A computer application program usually includes a number of separate routines. Typically, the routines include a main program and several subsidiary routines referred to as objects, modules, or resources. Execution of the application program begins with the main program with calls being made to the subsidiary routines. To operate as a complete program, prior to execution these routines are linked together using a linker such as 386 link. The linker copies each of the routines into an executable file for the application program. The linker also provides each of the routines with information identifying the locations of other routines so that the routines can access each other. The executable file can then be loaded into the memory of a computer such that the application program can be executed by the computer according to the instructions in the routines.
A dynamic link library (DLL) is an executable module or routine containing services that application programs can call to perform useful tasks, e.g., directory searches, login commands, searching functions, character string manipulations, etc. DLLs exist primarily to provide services to application programs. These libraries play an important role in operating systems such as Windows and OS/2, which use them to make their services and resources available to application programs.
DLLs are similar to run-time libraries. The main difference between DLLs and run-time libraries is that DLLs are linked with the application program at run time, that is, when the computer is executing the application program, not when the application program files are linked with the linker. Linking a library with an application program at run time is referred to as dynamic linking; linking a library with an application program by using the linker is referred to as static linking. The discussion below focuses on the OS/2 operating system, but those of ordinary skill in the art will understand that the following discussion applies equally to other operating systems, such as Windows, which utilize DLLs.
To access a DLL at run time, the application program must be able to obtain information indicating where to find the DLL. One method provided by operating systems utilizing DLLs is to use an import library, or reference library, which contains information regarding where to locate the DLL at run time. During linking, the linker uses statically linked reference libraries to resolve references to external services. As noted above, when an application program desires a service from a static link library, the linker copies the code for that service into the application program's executable file. When the application program desires a service run from a DLL, however, the linker does not copy any code from the DLL. Instead, the linker searches all defined import or reference libraries to find one that contains the necessary information regarding location of the DLL. The linker copies the necessary information from the reference or import library to create a dynamic link between the executing application program and the DLL.
Performance analysis of a large software system with many DLLs can be very difficult. Many kinds of information are needed for the OS/2 operating system (OS/2 is a trademark of International Business Machines Corporation). A dekko hook/trace tool provides some, but not all of the needed information. The dekko hook/trace tool provides timing information on both operating system events as well as user-written events. The dekko hook/trace tool searches the syntax of a C source file for the entry and exits of routines and automatically inserts dekko hooks. One of the problems with the dekko hook/trace tool, and the suite of utilities that thus far have been written for it, is a mechanism to easily and automatically apply dekko hooks to new code has not been provided.

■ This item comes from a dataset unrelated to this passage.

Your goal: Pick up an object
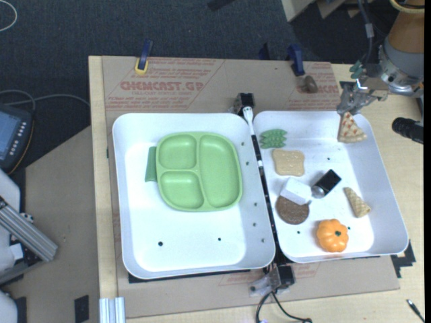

Other non-dekko based performance tools have tried to solve the automatic and ease of use hooking problem, but each is lacking in some respect. One particular problem is that prior art tools, including dekko, require some level of access to the source files used to build the executable of interest. Another problem is the processing overhead which prior art tools introduce in the software being analyzed. For example, the dekko hook/trace tool requires access to source code so it can be temporarily modified and recompiled. The IBMCPP Performance Analysis Tool requires a recompile of the source code with a compiler switch indicating to enable tracing. The IBMCPP Performance Analysis Tool is a tool which automatically hooks the entry and exits of routines and uses its own private trace log. MTrace is an instruction level trace tool which counts the number of instructions executed and accounts them to routine names. The MTrace tool does not require access to the source code, but does require a symbol table generated when the executable of interest was built and thus cannot be applied to off-the-shelf products. It is also difficult to set up and generates too much detail for some long-running scenarios. It does not provide real timing information, just instruction counts, and introduces a large amount of overhead. Each tool, dekko, IBMCPP, and MTrace, provide tracing of entries and exits of routines but exhibit common problems as identified above.
What is needed is a source code independent solution to the problem of automatic and easy hooking of new code, specifically addressing the hooking of entry and exit points of DLLs. What is also needed is a source code independent solution which does not introduce substantial processing overhead to the code being hooked.
The present invention may be utilized to perform analysis of DLL execution such as set forth in U.S. patent application Ser. No. 08/763,135, of common assignee herewith, to provide software routine timing information, to provide useful debugging information such as the status of certain parameters upon entry to or exit from software routines or to provide other similar information for program execution analysis.